_Task description:_
Read the lines below, and copy any that contain the string "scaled".
***
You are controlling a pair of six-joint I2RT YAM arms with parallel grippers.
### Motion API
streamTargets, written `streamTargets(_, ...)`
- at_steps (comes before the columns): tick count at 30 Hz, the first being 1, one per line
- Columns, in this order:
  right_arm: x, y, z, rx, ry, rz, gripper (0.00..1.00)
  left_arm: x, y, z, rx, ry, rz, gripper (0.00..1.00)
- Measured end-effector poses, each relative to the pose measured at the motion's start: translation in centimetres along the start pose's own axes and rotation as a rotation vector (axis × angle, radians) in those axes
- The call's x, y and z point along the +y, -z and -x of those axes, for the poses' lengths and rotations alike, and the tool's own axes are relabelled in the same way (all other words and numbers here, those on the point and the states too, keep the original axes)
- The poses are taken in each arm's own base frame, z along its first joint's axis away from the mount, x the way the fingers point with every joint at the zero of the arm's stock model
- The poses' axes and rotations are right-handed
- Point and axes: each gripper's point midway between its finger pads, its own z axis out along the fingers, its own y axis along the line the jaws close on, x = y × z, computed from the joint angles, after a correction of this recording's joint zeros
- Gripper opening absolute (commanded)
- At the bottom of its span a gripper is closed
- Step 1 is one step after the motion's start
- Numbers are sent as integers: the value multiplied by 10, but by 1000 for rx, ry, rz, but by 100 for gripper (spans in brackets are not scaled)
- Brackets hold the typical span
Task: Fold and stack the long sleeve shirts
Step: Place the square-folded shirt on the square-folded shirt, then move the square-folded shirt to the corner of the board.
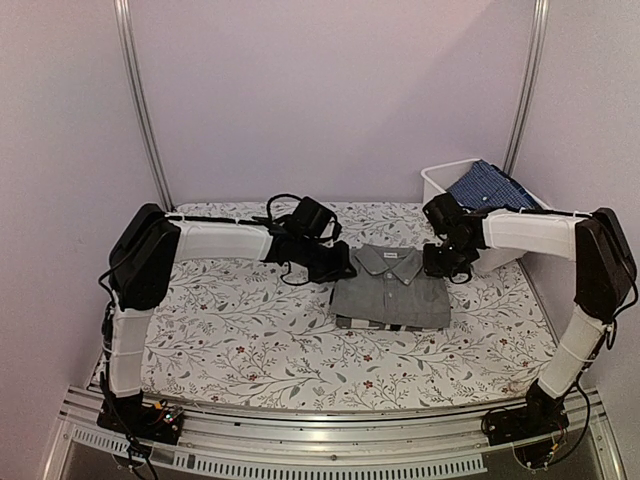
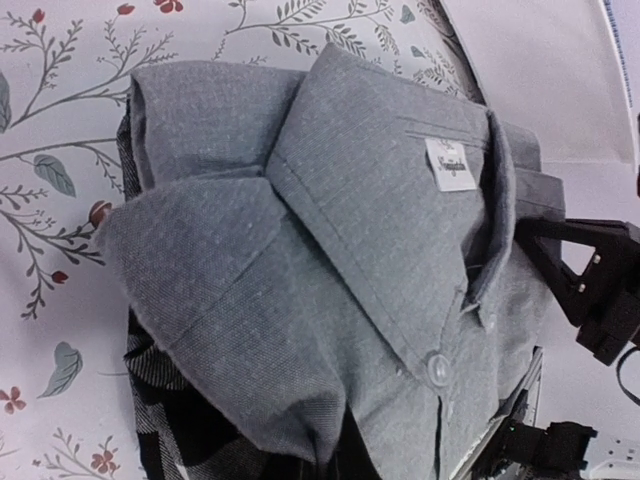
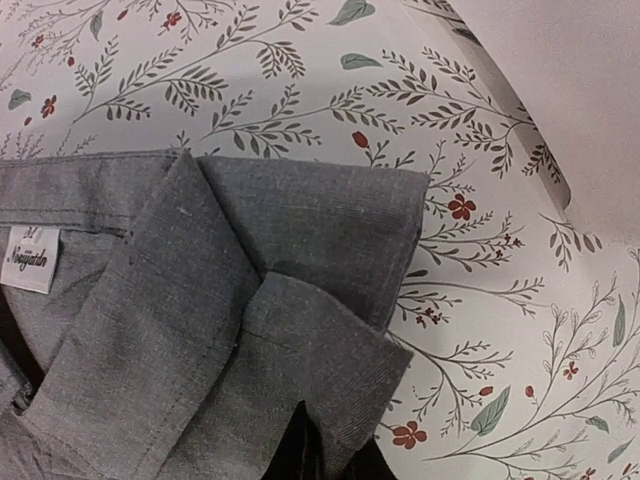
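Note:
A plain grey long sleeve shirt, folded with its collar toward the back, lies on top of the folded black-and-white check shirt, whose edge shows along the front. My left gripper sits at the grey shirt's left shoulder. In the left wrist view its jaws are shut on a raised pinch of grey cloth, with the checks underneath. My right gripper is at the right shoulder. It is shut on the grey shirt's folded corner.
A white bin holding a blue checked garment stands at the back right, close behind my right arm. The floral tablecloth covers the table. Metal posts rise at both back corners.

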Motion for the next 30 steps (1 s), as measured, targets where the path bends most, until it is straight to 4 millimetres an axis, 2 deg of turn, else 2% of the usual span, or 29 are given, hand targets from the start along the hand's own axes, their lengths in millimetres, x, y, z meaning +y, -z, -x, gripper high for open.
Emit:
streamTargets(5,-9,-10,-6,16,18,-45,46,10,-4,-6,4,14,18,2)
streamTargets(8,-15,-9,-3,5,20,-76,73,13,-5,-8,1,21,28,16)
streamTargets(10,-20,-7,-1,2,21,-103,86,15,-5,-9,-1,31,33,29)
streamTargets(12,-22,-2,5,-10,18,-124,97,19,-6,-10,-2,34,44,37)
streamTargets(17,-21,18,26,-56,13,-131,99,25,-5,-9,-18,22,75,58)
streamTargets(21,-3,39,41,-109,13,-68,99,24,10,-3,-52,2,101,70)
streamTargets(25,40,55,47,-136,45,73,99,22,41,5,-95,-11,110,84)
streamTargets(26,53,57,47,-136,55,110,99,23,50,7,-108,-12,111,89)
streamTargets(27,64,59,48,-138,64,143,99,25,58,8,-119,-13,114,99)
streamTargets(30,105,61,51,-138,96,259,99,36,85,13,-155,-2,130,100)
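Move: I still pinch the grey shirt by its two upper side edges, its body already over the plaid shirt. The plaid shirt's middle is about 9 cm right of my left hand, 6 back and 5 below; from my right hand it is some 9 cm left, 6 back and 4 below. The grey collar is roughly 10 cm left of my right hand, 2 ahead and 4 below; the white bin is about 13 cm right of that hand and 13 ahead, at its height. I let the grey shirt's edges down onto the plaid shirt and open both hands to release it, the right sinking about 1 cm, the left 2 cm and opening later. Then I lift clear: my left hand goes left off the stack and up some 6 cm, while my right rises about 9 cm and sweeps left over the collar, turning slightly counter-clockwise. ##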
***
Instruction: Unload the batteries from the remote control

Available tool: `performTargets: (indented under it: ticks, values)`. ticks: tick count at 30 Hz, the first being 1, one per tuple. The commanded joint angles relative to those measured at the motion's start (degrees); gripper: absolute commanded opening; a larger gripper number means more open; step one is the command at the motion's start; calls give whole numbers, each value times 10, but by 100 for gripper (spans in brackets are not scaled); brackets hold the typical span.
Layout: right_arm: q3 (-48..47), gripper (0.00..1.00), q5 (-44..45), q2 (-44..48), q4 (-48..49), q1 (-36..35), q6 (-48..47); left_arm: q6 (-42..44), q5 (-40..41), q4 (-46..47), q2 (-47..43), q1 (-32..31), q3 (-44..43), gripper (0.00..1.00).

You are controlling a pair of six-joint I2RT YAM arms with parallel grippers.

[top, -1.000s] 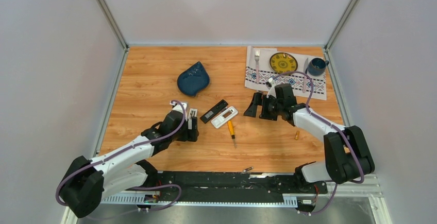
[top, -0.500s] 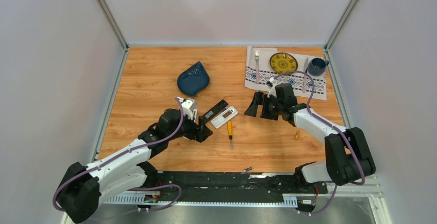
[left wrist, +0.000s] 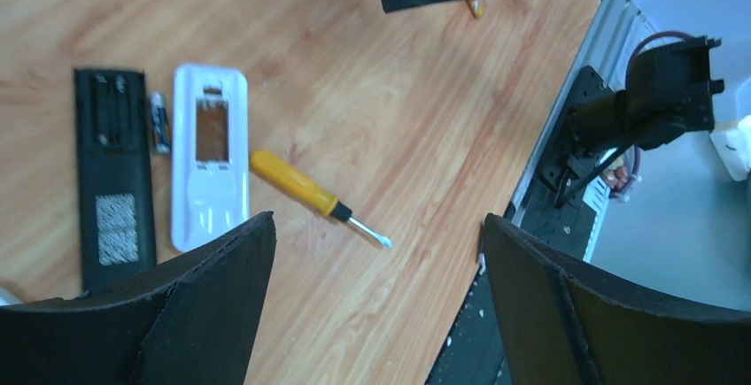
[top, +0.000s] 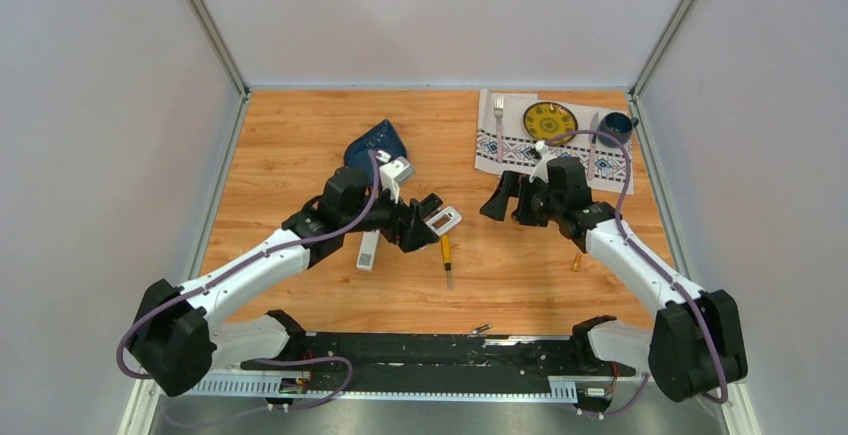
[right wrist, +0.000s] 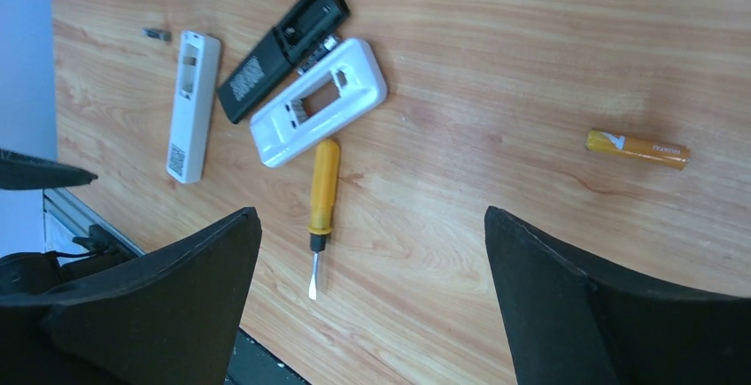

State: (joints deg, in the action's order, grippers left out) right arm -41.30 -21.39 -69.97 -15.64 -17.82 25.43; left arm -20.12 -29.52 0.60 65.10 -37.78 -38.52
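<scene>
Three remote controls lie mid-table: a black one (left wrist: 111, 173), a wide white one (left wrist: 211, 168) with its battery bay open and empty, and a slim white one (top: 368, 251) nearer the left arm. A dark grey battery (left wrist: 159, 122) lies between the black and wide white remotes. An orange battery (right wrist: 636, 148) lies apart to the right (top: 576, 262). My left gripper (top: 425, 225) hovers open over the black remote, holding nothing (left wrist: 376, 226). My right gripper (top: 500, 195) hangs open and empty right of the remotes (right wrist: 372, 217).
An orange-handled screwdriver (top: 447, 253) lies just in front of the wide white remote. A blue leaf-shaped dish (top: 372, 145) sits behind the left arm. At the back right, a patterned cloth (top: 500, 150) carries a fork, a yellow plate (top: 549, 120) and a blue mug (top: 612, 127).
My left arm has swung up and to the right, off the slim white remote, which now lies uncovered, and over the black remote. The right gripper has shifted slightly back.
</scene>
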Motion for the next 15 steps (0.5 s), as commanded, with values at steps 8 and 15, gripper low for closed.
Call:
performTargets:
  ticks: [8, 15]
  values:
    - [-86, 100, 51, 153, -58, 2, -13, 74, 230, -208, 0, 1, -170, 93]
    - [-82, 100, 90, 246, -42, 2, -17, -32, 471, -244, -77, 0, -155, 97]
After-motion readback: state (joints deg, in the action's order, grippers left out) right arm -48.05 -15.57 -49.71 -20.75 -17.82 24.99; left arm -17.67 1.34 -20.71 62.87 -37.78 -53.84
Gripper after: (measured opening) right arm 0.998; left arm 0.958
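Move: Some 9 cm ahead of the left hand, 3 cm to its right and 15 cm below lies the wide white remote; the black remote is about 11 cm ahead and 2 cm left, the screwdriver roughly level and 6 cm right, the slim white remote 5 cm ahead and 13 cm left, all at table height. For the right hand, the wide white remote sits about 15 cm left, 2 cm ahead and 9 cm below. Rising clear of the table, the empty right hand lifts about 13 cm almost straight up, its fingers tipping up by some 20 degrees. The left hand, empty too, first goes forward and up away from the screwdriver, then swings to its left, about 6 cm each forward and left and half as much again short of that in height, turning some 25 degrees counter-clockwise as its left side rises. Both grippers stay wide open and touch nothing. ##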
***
_Output for this exercise:_
- Numbers are sent as integers: the value multiplied by 10, but by 1000 for rx, ry, rz, but by 100 for gripper (spans in brackets are not scaled)
Available tool: `performTargets: (indented under it: ticks, values)`. ticks: tick count at 30 Hz, the first being 1, one per tuple. The commanded joint angles relative to those measured at the motion's start (degrees); gripper: absolute commanded opening; a larger gripper number means more open; step one is the command at the motion's start; calls give whole numbers, each value times 10, but by 100 for gripper (spans in brackets are not scaled); brackets hold the typical span.

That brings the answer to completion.